== RECORDED DATA

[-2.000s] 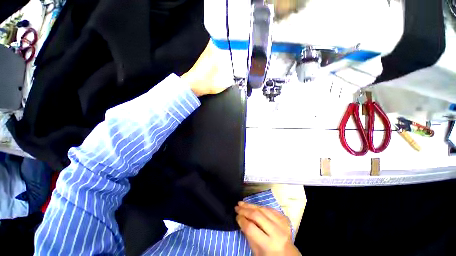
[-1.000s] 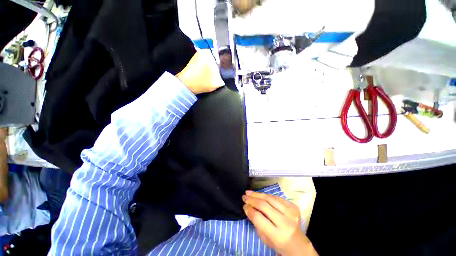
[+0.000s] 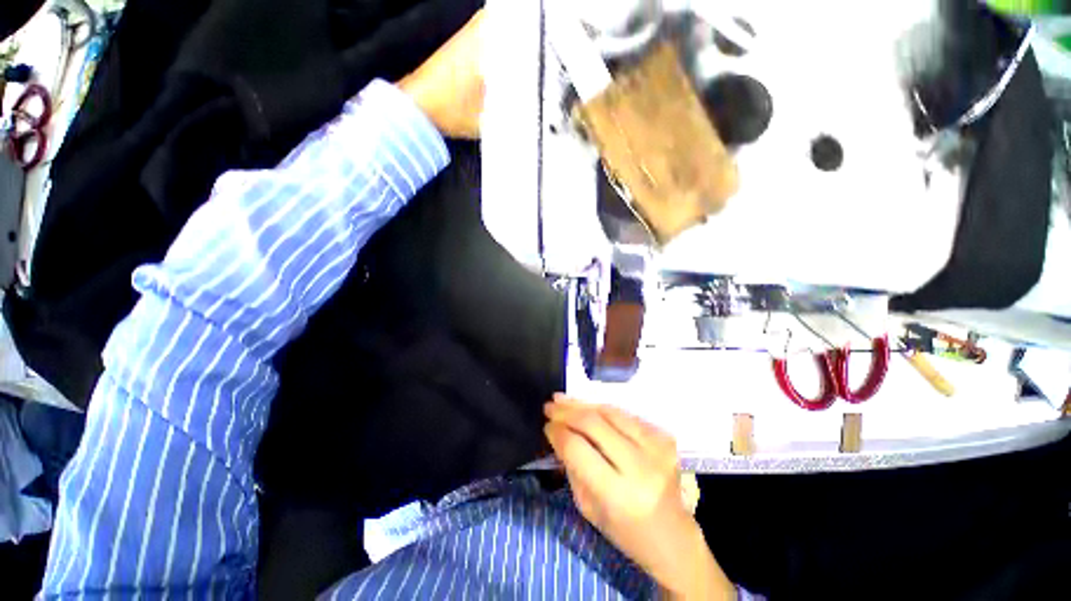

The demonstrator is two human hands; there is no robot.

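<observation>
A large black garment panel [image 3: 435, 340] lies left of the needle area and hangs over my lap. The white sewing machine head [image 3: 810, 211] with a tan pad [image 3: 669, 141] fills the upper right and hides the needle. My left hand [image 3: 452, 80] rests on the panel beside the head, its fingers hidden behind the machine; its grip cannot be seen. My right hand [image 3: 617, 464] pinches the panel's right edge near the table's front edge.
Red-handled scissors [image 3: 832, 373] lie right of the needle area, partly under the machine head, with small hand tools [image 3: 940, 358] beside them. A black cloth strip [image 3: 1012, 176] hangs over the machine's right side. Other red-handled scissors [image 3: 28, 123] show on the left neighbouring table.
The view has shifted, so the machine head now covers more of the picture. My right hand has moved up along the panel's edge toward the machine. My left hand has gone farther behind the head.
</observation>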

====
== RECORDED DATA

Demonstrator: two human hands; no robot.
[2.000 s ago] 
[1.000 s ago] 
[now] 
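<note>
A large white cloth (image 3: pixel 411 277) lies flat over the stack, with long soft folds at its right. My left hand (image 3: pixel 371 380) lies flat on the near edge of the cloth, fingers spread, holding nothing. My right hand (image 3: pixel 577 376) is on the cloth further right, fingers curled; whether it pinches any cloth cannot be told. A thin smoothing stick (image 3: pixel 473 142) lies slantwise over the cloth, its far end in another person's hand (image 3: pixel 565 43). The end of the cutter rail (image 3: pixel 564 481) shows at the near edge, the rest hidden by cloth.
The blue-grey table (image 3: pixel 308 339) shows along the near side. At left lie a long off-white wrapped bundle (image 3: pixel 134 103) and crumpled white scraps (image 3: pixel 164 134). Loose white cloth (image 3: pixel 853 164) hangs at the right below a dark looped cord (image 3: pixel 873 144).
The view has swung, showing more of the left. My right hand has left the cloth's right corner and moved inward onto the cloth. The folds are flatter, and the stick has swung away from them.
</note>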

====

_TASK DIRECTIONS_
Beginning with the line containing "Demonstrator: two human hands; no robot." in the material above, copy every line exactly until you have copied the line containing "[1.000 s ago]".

_ANSWER_
Demonstrator: two human hands; no robot.
[2.000 s ago] 
[1.000 s ago] 

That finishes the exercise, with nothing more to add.